## ASSIGNMENT
Print only the lines running from the line with "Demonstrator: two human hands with" to the final line below, both included, exactly as written and without the pictures.

## GIVEN DATA

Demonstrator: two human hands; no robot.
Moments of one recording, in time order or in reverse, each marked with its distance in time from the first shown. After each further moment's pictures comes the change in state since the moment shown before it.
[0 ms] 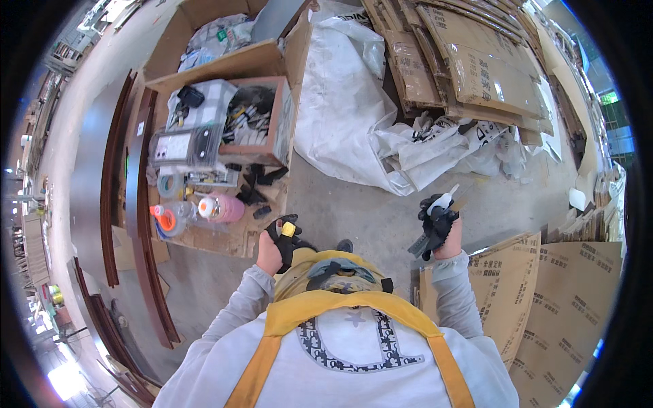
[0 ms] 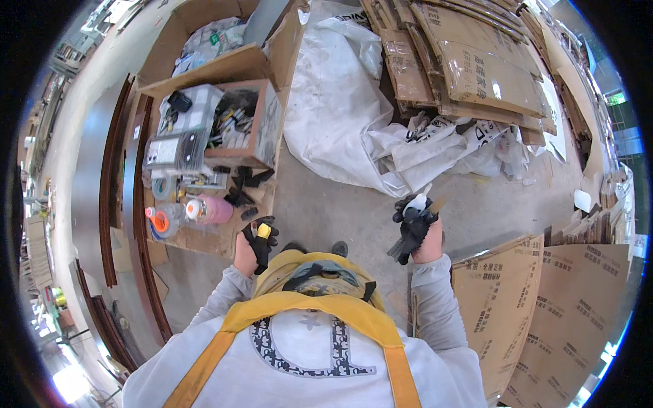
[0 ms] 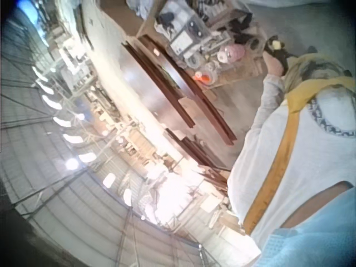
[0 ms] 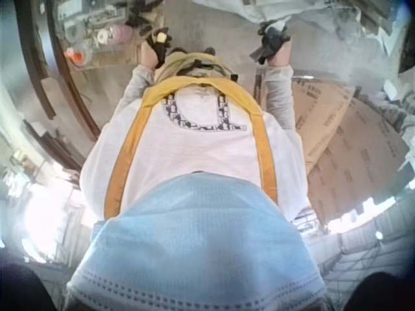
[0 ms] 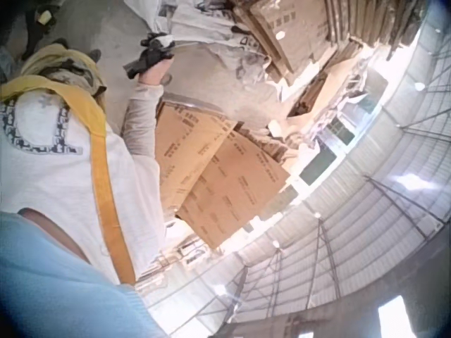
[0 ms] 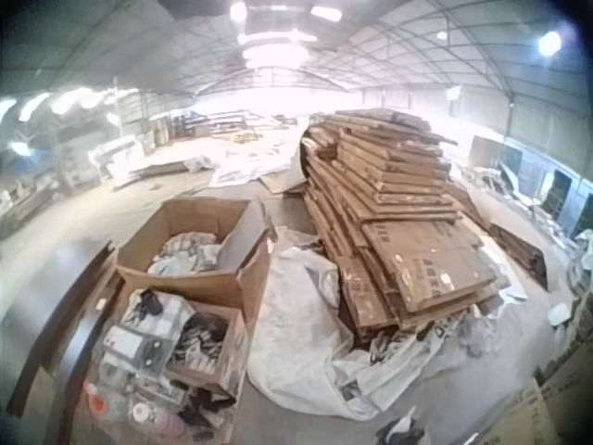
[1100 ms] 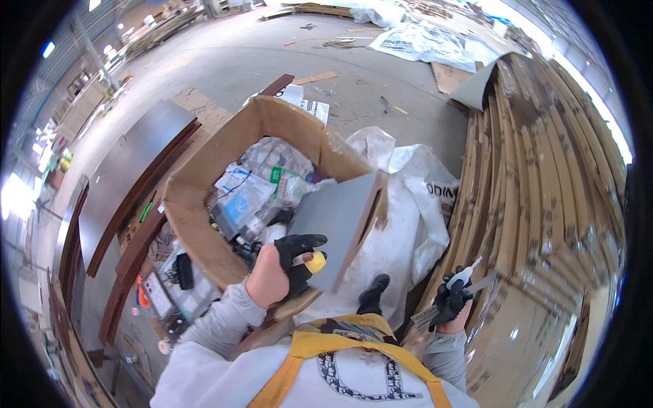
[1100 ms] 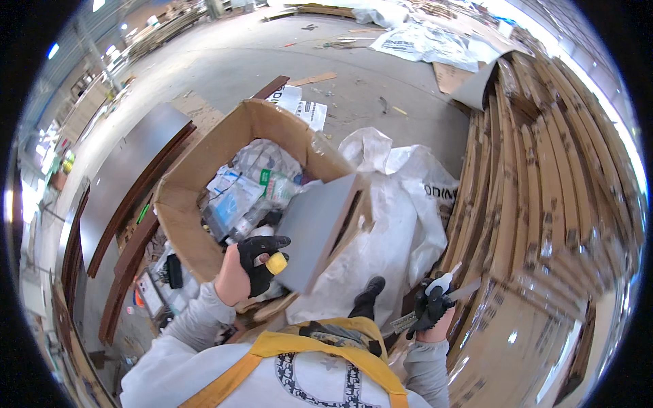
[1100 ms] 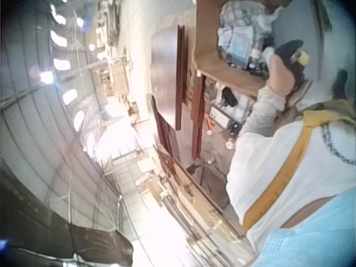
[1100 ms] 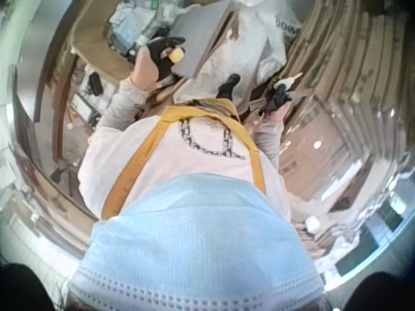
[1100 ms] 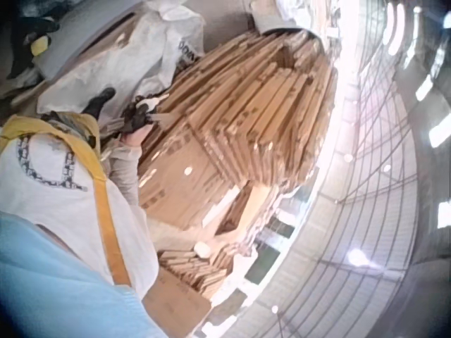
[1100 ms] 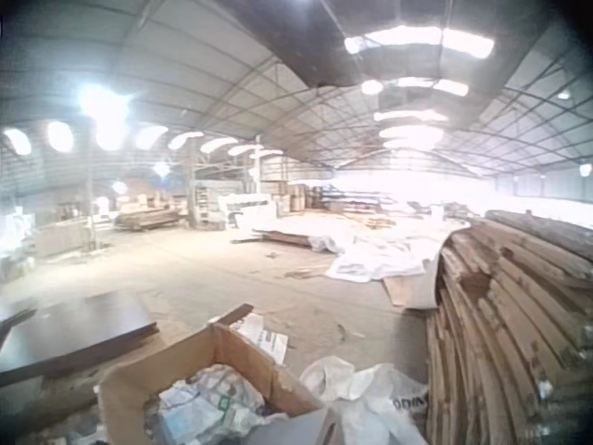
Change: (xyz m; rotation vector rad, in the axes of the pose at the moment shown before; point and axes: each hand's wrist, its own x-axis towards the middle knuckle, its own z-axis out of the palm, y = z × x) left_hand 0.473 0.443 0.102 0.460 0.374 0.554; right_hand 0.673 -0.184 0.173 0.139 -0.249 0.034
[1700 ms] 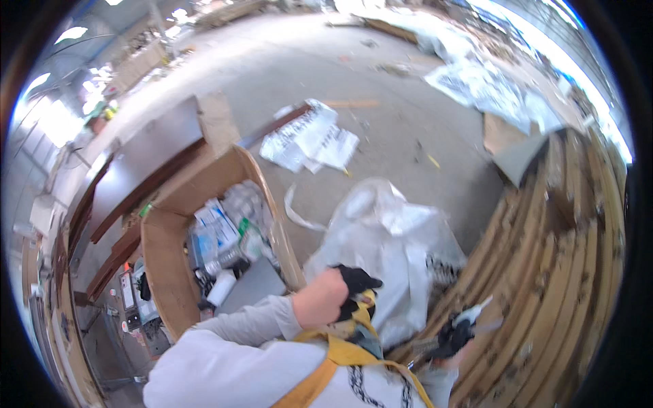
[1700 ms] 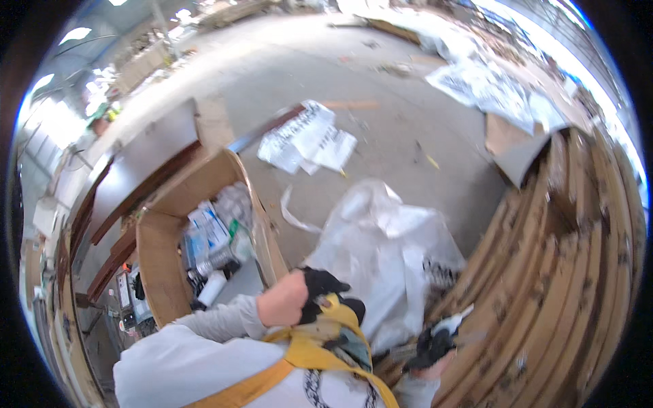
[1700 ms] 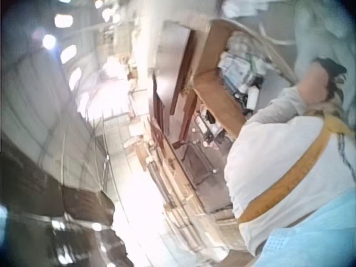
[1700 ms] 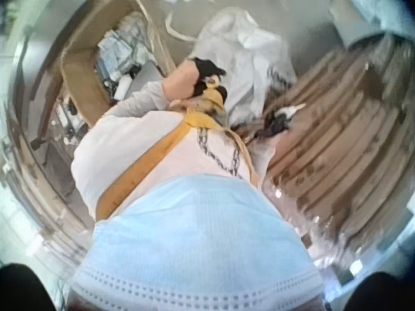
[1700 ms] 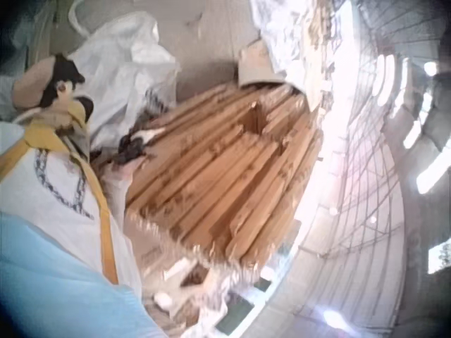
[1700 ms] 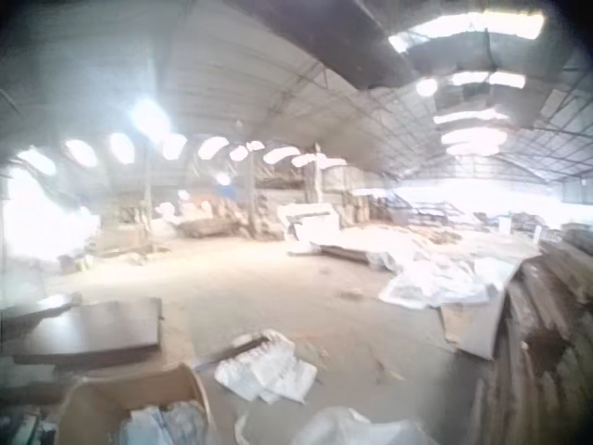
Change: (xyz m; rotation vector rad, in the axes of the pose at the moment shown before) left_hand 0.323 0.045 0.173 0.184 -0.174 0.253; right_hand 0.372 -0.094 -0.025 -0.011 -0.170 0.056
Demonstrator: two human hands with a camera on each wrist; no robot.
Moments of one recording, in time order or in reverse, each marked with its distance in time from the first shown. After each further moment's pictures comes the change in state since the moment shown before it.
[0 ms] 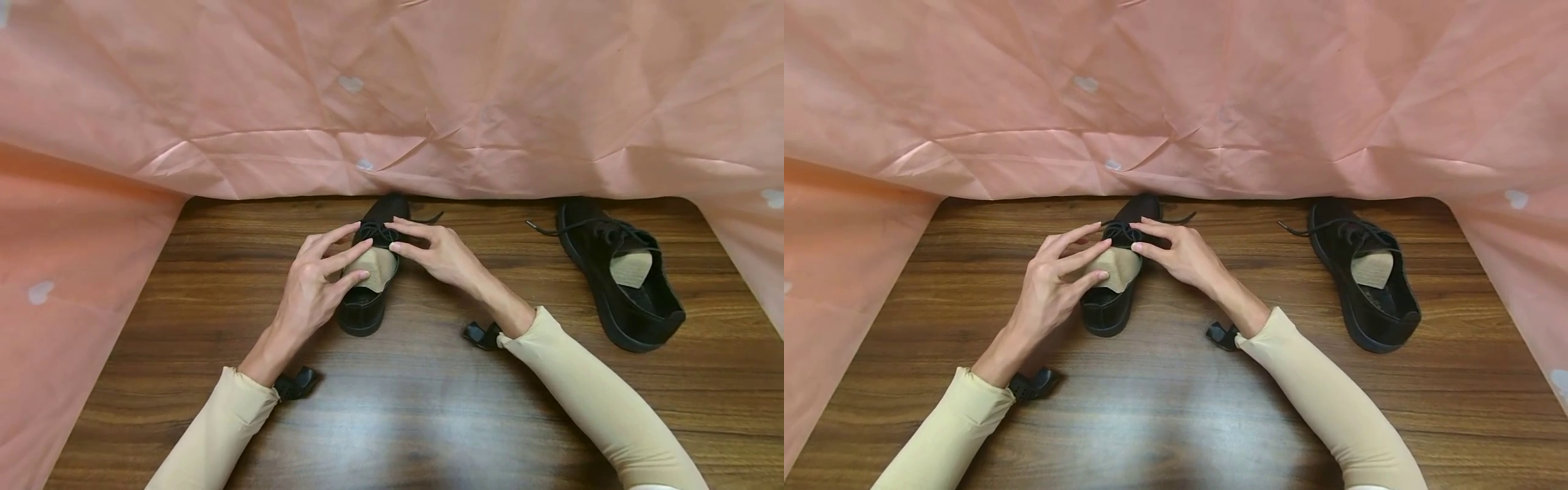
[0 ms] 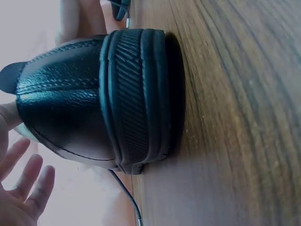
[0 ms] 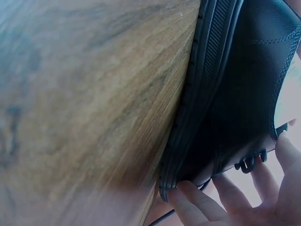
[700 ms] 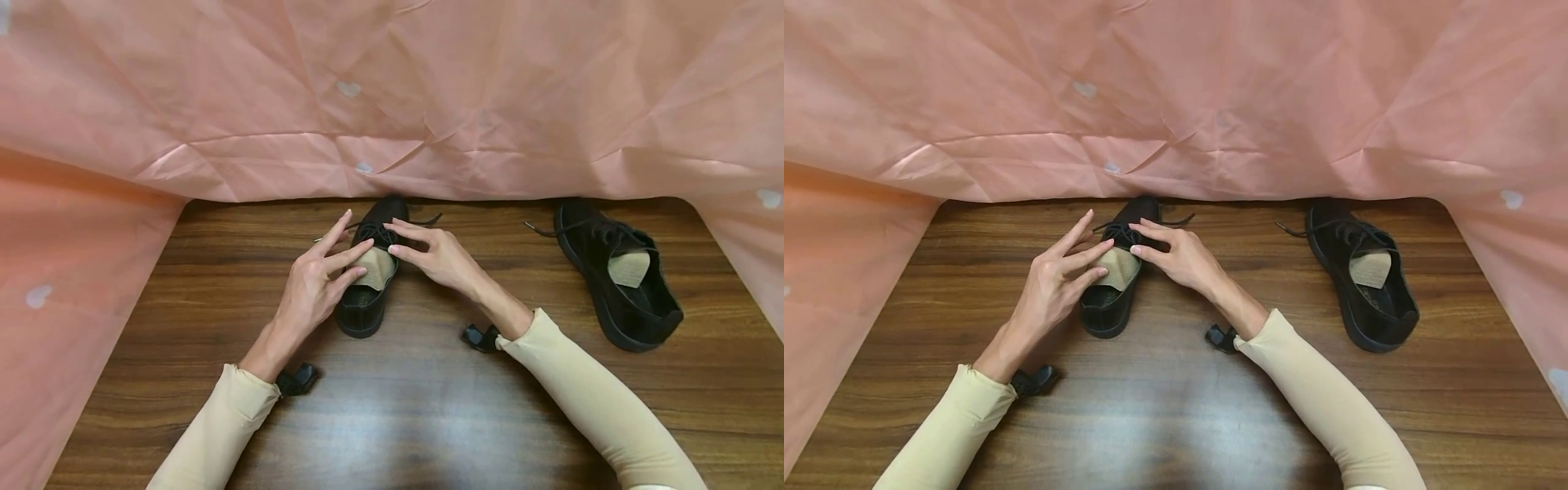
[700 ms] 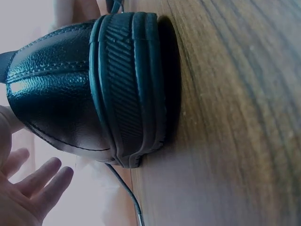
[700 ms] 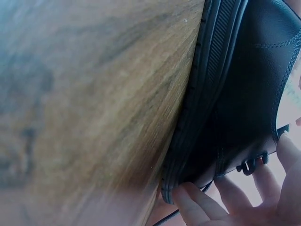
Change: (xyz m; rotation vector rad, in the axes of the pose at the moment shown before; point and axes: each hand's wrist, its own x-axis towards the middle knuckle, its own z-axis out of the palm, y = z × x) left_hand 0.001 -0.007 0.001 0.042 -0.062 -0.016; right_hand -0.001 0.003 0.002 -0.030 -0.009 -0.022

## ANSWER SECTION
Demonstrator: two human hands with a camera on each wrist; no robot.
Moments of one recording, in time order or in reverse, each marked with its distance in time from the first shown. After each further moment's pictures comes the change in state since the moment shown before it.
[0 ms] 
[0 ms] 
[0 ms] 
[700 ms] 
[700 ms] 
[700 ms] 
Change: (xyz m; rotation vector rad, in the axes of the pose at the moment shown before; point and axes: each hand's wrist, its own x-axis towards the middle knuckle, its own z-axis out of the palm, y = z × x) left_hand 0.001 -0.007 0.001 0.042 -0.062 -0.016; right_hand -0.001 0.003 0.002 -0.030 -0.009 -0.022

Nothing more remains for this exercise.